Fine structure arises from relativistic corrections to kinetic energy and spin-orbit coupling, splitting degenerate levels into states labeled by total angular momentum j. Hyperfine structure results from interaction between electron and nuclear spins. Both effects are small corrections crucial for precision spectroscopy and atomic clocks.
The Bohr model and the Schrödinger hydrogen atom give energy levels En = −13.6 eV / n². At a given n, states with different orbital quantum number ℓ are predicted to be exactly degenerate. Experimentally, they are not — spectral lines that appear single under low resolution split into closely spaced components when examined carefully. This fine structure is the imprint of two relativistic effects that the non-relativistic Schrödinger equation ignores.
The first correction is relativistic kinetic energy. The non-relativistic kinetic energy p²/2m is just the leading term in the relativistic expansion T = mc²(γ−1) ≈ p²/2m − p⁴/8m³c² + .... The next term −p⁴/8m³c² acts as a perturbation on the Schrödinger states. It is negative and largest for states where the electron has high momentum (small ℓ, which brings the electron close to the nucleus), so it lowers those levels preferentially, breaking the ℓ degeneracy. The second correction is spin-orbit coupling, which you already know from your prerequisite: the interaction between the electron's intrinsic spin and the magnetic field it sees due to its orbital motion around the nucleus. This interaction is proportional to L·S and also breaks the ℓ degeneracy — but in a way that depends on the relative orientation of L and S.

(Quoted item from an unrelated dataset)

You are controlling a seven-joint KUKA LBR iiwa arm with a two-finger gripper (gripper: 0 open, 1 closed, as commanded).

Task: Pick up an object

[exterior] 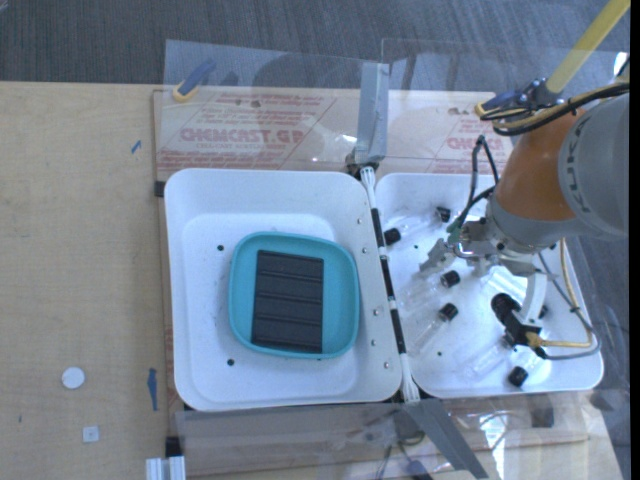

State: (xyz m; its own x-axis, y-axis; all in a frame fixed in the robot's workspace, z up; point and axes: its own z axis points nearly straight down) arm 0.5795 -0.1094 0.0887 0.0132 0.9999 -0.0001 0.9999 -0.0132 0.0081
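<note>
Pincer (450, 253) low in right bin (575, 373), grip state unclear, small black-capped vials (447, 312) scattered just beside it

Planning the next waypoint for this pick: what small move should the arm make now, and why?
Probably a short descent. The arm hangs over the right bin, where small clear vials with black caps lie scattered. The teal tray sits in the left bin, away from the arm.
</note>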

Because both effects mix orbital and spin degrees of freedom, neither L nor S is individually conserved; instead, the total angular momentum j = ℓ + s is the good quantum number. The fine-structure energy depends on n and j but not on ℓ and mⱼ separately — a result called the j-degeneracy that survives even after both corrections are applied (it is lifted further only by the Lamb shift, a quantum electrodynamics effect). States are labeled by spectroscopic notation nˡⱼ (e.g., 2p₁/₂ and 2p₃/₂), where the subscript j distinguishes the split levels. The energy splitting scales as α² × (13.6 eV / n³), where α ≈ 1/137 is the fine structure constant — which is precisely why this whole phenomenon is called fine structure.
Hyperfine structure is a further, much smaller splitting caused by the interaction between the electron's magnetic moment and the nuclear magnetic moment. The proton's magnetic moment is about 1/1836 times the electron's (mass ratio), so hyperfine splittings are roughly 1000× smaller than fine-structure splittings. The most famous example is the 21-cm hydrogen line (hyperfine transition of the ground state 1s), used in radio astronomy. The cesium hyperfine transition at 9,192,631,770 Hz is the definition of the SI second, illustrating how these "tiny" corrections underpin modern precision metrology.